## [Action item]
Drop every image and restate the entries below word for word.

## [Data for processing]
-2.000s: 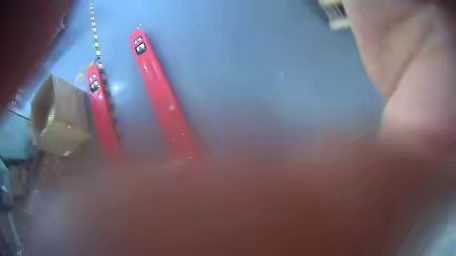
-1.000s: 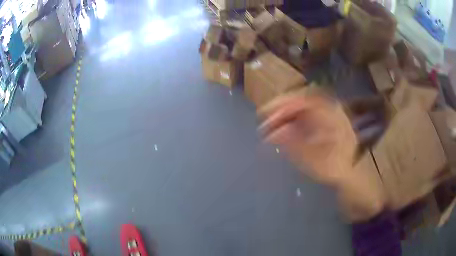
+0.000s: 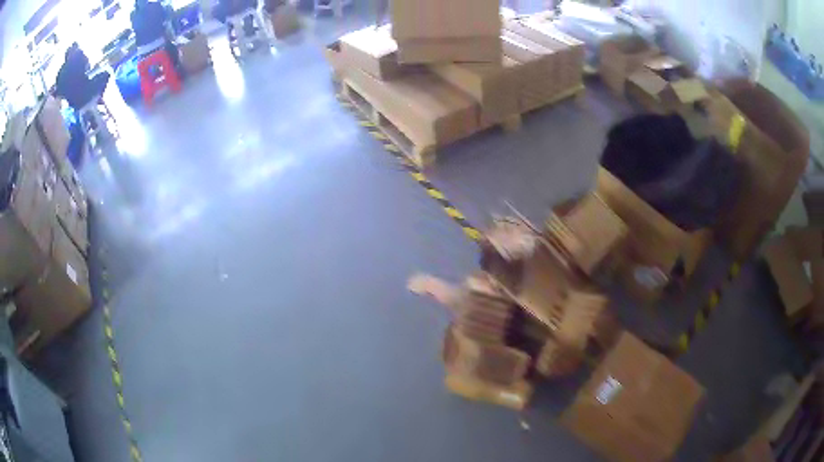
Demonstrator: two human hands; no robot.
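Note:
Neither of my hands is in the picture. Nearest in front of me, on the right side of the grey floor, lies a loose heap of small open brown cartons, blurred. A larger brown carton with a white label lies beside the heap. Behind them stands an open carton with black material above it. I cannot tell what the black material is.
A wooden pallet bears long brown cartons ahead. Yellow-black tape runs along the floor. More cartons are stacked at left. A red stool and dark figures, probably seated people, show at far left.
The blurred hand and purple sleeve at right have left the picture, as have the red shoes. The view has lifted and moved ahead; the loaded pallet and red stool now show.

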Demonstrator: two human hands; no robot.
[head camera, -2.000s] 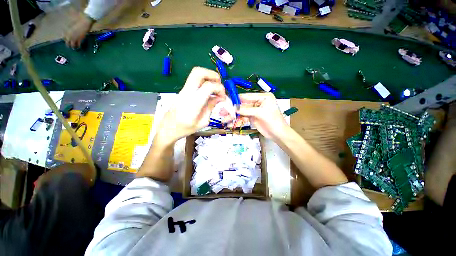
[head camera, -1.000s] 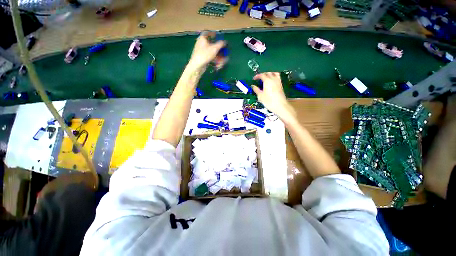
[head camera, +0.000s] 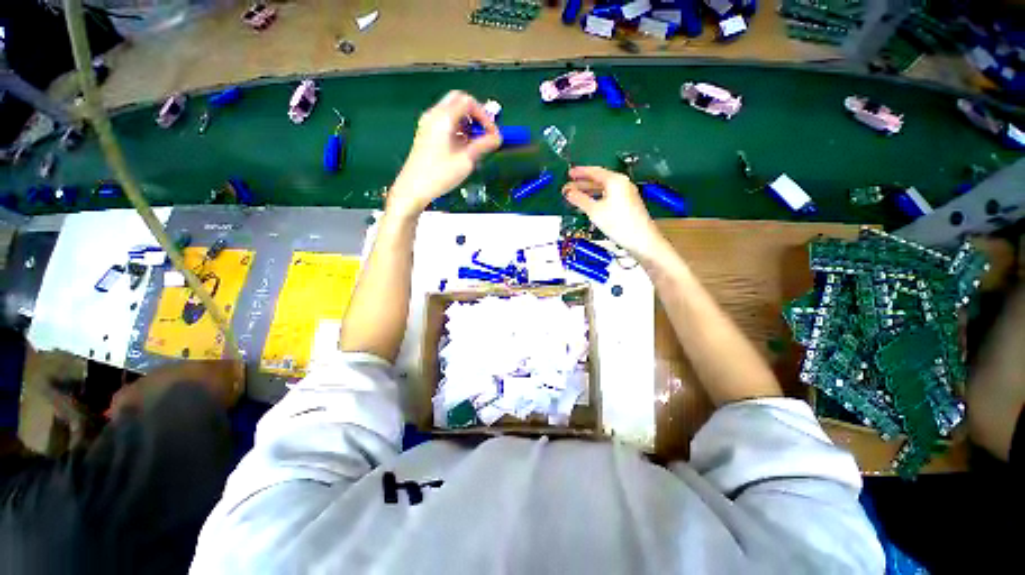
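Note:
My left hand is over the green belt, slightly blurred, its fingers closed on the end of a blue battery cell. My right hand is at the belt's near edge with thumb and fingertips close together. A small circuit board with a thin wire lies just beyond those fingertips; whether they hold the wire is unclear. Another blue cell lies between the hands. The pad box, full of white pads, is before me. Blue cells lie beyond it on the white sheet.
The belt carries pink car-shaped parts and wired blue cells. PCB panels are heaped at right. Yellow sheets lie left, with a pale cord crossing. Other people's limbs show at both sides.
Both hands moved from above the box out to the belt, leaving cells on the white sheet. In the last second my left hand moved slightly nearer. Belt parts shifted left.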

## [Problem solution]
-2.000s: 
-1.000s: 
+0.000s: 
Demonstrator: two human hands; no robot.
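Note:
Neither of my hands is in the picture. Nearest in front of me, on the right side of the grey floor, lies a loose heap of small open brown cartons, blurred. A larger brown carton with a white label lies beside the heap. Behind them stands an open carton with black material above it. I cannot tell what the black material is.
A wooden pallet bears long brown cartons ahead. Yellow-black tape runs along the floor. More cartons are stacked at left. A red stool and dark figures, probably seated people, show at far left.
The blurred hand and purple sleeve at right have left the picture, as have the red shoes. The view has lifted and moved ahead; the loaded pallet and red stool now show.
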
Demonstrator: two human hands; no robot.
[head camera, -2.000s] 
[head camera, -1.000s] 
[head camera, +0.000s] 
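Note:
My left hand is over the green belt, slightly blurred, its fingers closed on the end of a blue battery cell. My right hand is at the belt's near edge with thumb and fingertips close together. A small circuit board with a thin wire lies just beyond those fingertips; whether they hold the wire is unclear. Another blue cell lies between the hands. The pad box, full of white pads, is before me. Blue cells lie beyond it on the white sheet.
The belt carries pink car-shaped parts and wired blue cells. PCB panels are heaped at right. Yellow sheets lie left, with a pale cord crossing. Other people's limbs show at both sides.
Both hands moved from above the box out to the belt, leaving cells on the white sheet. In the last second my left hand moved slightly nearer. Belt parts shifted left.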

No additional output will be given.